§ TASK DESCRIPTION
Lines that contain the string "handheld" are the ones to list; copy all of them from the records.

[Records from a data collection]
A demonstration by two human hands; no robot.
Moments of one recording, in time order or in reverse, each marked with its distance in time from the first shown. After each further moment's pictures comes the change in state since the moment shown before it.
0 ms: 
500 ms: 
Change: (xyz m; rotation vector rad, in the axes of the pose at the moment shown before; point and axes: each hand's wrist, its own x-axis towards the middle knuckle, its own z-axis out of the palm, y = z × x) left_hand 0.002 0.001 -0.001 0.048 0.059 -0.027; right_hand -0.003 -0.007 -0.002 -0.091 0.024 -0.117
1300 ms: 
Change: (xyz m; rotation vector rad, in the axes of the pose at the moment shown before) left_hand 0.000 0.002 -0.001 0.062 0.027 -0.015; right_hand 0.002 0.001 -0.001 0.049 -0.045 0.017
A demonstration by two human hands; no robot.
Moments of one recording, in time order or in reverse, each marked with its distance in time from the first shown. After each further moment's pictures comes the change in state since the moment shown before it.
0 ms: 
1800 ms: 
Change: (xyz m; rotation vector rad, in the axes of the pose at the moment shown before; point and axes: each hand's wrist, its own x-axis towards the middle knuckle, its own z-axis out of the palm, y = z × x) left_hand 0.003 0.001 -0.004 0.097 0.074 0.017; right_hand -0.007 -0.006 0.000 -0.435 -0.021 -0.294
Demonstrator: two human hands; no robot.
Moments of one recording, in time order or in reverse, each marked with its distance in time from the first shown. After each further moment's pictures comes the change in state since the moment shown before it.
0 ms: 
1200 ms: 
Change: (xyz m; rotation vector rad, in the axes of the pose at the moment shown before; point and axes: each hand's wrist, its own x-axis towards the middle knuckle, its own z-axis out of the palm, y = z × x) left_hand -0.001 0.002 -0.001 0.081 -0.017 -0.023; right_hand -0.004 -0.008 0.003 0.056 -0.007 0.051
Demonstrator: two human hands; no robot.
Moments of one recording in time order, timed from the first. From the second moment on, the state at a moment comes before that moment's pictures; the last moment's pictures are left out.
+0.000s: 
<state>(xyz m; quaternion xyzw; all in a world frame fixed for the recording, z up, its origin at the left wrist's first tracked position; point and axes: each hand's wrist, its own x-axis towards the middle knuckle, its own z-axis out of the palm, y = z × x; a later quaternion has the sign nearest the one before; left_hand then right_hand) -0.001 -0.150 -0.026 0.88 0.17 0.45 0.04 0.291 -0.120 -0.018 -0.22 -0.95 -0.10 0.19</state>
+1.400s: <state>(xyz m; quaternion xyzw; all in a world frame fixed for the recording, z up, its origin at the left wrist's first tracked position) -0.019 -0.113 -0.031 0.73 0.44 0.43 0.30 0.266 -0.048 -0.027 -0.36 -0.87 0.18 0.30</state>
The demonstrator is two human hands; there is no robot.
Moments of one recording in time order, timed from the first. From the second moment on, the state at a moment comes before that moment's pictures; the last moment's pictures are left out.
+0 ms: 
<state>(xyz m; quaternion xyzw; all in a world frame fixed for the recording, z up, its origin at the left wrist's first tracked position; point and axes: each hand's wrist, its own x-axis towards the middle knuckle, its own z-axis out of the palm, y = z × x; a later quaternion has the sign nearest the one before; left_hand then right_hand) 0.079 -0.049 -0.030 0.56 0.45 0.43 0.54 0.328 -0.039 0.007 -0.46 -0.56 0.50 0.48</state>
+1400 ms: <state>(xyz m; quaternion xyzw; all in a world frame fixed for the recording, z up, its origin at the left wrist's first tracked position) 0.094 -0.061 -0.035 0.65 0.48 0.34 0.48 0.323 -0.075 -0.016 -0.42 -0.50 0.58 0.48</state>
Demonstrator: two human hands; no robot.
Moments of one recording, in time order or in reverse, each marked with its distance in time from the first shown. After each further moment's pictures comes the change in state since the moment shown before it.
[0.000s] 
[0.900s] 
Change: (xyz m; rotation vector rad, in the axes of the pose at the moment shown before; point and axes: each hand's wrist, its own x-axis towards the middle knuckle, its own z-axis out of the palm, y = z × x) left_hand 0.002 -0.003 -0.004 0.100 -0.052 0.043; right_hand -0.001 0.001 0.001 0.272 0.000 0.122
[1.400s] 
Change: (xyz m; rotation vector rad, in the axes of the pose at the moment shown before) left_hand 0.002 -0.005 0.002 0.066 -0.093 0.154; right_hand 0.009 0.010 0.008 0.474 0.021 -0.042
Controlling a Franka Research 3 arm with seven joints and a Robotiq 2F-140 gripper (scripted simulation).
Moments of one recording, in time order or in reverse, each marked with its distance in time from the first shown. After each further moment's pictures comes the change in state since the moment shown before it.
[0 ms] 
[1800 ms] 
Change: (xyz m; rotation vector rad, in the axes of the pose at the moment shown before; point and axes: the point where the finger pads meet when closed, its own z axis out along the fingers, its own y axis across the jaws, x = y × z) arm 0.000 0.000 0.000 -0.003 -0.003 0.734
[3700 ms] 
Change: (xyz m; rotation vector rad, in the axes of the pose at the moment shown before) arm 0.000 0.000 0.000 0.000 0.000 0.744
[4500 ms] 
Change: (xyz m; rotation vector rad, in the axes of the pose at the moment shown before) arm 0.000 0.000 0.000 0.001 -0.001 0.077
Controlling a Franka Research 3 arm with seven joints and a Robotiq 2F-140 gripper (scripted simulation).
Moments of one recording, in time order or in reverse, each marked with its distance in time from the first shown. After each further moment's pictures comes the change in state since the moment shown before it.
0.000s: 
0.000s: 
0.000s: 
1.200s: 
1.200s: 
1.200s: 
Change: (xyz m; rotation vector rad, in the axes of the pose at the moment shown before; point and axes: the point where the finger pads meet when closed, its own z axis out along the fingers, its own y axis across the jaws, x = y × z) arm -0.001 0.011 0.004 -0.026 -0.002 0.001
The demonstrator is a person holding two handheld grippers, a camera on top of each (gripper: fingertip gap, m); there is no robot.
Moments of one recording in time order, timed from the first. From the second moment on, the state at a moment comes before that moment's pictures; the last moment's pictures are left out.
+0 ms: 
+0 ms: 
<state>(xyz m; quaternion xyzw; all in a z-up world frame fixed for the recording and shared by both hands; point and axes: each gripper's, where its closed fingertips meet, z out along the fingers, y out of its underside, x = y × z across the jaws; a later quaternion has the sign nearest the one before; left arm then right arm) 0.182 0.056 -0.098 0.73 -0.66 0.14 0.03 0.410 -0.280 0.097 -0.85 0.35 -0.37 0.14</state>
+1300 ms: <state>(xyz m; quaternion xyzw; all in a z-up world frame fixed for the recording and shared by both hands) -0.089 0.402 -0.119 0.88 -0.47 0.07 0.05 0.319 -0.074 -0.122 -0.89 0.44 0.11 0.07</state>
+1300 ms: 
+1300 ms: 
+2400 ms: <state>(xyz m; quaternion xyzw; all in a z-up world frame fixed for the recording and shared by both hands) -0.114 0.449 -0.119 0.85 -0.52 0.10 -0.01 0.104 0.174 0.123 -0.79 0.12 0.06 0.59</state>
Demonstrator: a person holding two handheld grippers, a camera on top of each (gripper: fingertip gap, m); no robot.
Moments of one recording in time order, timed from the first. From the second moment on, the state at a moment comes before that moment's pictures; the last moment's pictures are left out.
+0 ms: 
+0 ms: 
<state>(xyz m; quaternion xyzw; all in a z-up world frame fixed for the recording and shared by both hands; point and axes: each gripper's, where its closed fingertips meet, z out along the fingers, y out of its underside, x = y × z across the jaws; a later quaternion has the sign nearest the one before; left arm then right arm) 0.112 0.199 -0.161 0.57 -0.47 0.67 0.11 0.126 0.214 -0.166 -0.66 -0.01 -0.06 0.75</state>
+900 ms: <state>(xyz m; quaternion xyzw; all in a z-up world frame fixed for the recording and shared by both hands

§ COMPLETED TASK
The demonstrator is a person holding two handheld grippers, a camera on top of each (gripper: fingertip gap, m); there is no robot.
Demonstrator: a person holding two handheld grippers, a camera on top of each (gripper: fingertip gap, m); no robot.

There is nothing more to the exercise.